> _Task item_
Reproduce the whole listing, character for character.

___ Provided data

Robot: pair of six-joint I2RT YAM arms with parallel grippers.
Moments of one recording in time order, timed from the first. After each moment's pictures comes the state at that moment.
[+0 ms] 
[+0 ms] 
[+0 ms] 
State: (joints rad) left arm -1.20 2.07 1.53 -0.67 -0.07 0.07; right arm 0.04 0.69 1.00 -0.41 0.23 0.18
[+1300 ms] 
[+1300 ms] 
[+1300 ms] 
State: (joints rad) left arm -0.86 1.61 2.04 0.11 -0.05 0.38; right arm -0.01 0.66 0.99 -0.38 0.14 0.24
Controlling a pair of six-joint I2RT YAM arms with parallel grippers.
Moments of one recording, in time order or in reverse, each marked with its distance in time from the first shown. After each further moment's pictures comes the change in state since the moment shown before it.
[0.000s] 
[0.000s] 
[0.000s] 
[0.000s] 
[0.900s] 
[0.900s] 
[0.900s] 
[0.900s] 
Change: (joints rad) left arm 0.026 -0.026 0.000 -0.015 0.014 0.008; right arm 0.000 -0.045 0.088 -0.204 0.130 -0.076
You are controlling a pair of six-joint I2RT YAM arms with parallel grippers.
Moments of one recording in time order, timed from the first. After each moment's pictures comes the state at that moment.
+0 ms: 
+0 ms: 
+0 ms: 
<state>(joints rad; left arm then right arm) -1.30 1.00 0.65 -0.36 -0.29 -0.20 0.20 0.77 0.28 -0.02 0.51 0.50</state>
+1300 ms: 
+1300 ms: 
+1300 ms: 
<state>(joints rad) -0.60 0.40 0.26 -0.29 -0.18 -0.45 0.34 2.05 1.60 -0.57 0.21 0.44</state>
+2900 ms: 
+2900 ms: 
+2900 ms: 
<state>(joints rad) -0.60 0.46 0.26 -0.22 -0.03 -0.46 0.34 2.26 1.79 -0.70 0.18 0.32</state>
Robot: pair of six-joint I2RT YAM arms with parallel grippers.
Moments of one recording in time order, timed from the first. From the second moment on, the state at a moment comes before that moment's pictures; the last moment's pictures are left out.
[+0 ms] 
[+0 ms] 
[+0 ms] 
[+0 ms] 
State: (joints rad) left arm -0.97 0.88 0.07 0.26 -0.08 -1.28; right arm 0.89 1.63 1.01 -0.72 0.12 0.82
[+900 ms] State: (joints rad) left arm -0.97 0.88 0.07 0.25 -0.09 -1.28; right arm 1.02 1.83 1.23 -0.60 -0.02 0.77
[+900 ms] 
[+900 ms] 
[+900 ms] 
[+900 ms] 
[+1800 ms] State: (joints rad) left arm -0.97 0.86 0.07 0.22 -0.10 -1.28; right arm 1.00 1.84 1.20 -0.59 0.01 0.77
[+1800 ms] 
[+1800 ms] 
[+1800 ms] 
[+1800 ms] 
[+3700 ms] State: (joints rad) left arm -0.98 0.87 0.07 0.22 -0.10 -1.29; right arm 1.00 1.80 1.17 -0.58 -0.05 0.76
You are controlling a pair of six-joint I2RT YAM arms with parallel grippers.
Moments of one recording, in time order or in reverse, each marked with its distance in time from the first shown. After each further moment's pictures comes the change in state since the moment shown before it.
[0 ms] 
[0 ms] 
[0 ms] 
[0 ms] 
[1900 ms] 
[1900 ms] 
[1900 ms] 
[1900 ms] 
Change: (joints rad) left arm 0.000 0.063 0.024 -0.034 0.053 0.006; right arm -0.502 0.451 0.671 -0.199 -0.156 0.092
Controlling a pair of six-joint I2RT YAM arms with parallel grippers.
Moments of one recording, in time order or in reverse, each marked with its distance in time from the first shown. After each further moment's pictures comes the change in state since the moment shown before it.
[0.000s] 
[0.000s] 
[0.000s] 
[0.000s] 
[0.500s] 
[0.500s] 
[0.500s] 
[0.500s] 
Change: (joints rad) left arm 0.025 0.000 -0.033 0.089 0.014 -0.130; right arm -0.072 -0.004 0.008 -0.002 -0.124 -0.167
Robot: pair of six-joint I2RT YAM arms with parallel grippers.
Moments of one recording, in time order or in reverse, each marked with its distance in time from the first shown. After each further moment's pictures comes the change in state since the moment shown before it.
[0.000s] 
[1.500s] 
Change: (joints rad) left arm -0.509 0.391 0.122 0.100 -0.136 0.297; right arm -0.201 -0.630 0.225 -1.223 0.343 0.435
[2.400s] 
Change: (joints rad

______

> _Solution_
Robot: pair of six-joint I2RT YAM arms with parallel grippers.
Moments of one recording in time order, timed from the first. After each moment's pictures comes the state at that moment.
[+0 ms] 
[+0 ms] 
[+0 ms] 
State: (joints rad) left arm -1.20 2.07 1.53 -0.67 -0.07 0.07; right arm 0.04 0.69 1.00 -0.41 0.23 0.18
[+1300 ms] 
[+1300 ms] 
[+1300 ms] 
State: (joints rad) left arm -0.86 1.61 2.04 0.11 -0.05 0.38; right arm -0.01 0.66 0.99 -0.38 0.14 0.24
Controlling a pair of six-joint I2RT YAM arms with parallel grippers.
Moments of one recording, in time order or in reverse, each marked with its distance in time from the first shown. After each further moment's pictures comes the change in state since the moment shown before it.
[0.000s] 
[0.000s] 
[0.000s] 
[0.000s] 
[0.900s] 
[0.900s] 
[0.900s] 
[0.900s] 
Change: (joints rad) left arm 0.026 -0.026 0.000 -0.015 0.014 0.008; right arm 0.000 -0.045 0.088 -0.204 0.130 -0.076
You are controlling a pair of six-joint I2RT YAM arms with parallel grippers.
Moments of one recording in time order, timed from the first. After each moment's pictures comes the state at that moment.
+0 ms: 
+0 ms: 
+0 ms: 
<state>(joints rad; left arm then right arm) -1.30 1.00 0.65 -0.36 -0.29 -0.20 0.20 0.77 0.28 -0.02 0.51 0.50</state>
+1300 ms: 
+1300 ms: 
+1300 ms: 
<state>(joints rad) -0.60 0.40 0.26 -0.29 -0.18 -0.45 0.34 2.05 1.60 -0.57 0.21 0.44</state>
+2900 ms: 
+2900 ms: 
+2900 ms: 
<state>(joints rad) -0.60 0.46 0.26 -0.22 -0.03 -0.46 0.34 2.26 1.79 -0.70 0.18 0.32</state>
Robot: pair of six-joint I2RT YAM arms with parallel grippers.
Moments of one recording in time order, timed from the first. From the second moment on, the state at a moment comes before that moment's pictures; the last moment's pictures are left out.
[+0 ms] 
[+0 ms] 
[+0 ms] 
[+0 ms] 
State: (joints rad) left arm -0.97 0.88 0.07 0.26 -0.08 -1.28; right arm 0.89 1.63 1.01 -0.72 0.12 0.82
[+900 ms] State: (joints rad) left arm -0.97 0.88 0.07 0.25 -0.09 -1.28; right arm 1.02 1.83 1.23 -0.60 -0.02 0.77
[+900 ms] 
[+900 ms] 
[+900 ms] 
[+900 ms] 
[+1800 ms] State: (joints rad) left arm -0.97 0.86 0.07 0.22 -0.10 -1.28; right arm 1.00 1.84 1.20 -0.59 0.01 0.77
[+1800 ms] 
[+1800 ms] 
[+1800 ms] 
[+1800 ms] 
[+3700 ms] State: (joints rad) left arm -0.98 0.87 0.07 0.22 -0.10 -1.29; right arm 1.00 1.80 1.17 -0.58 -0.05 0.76
You are controlling a pair of six-joint I2RT YAM arms with parallel grippers.
Moments of one recording, in time order or in reverse, each marked with its distance in time from the first shown. After each further moment's pictures comes the change in state since the moment shown before it.
[0 ms] 
[0 ms] 
[0 ms] 
[0 ms] 
[1900 ms] 
[1900 ms] 
[1900 ms] 
[1900 ms] 
Change: (joints rad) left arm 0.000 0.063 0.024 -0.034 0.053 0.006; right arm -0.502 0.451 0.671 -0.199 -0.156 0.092
Controlling a pair of six-joint I2RT YAM arms with parallel grippers.
Moments of one recording, in time order or in reverse, each marked with its distance in time from the first shown. After each further moment's pictures comes the change in state since the moment shown before it.
[0.000s] 
[0.000s] 
[0.000s] 
[0.000s] 
[0.500s] 
[0.500s] 
[0.500s] 
[0.500s] 
Change: (joints rad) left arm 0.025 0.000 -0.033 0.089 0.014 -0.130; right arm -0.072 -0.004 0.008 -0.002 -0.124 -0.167
Robot: pair of six-joint I2RT YAM arms with parallel grippers.
Moments of one recording, in time order or in reverse, each marked with its distance in time from the first shown. After each further moment's pictures comes the change in state since the moment shown before it.
[0.000s] 
[1.500s] 
Change: (joints rad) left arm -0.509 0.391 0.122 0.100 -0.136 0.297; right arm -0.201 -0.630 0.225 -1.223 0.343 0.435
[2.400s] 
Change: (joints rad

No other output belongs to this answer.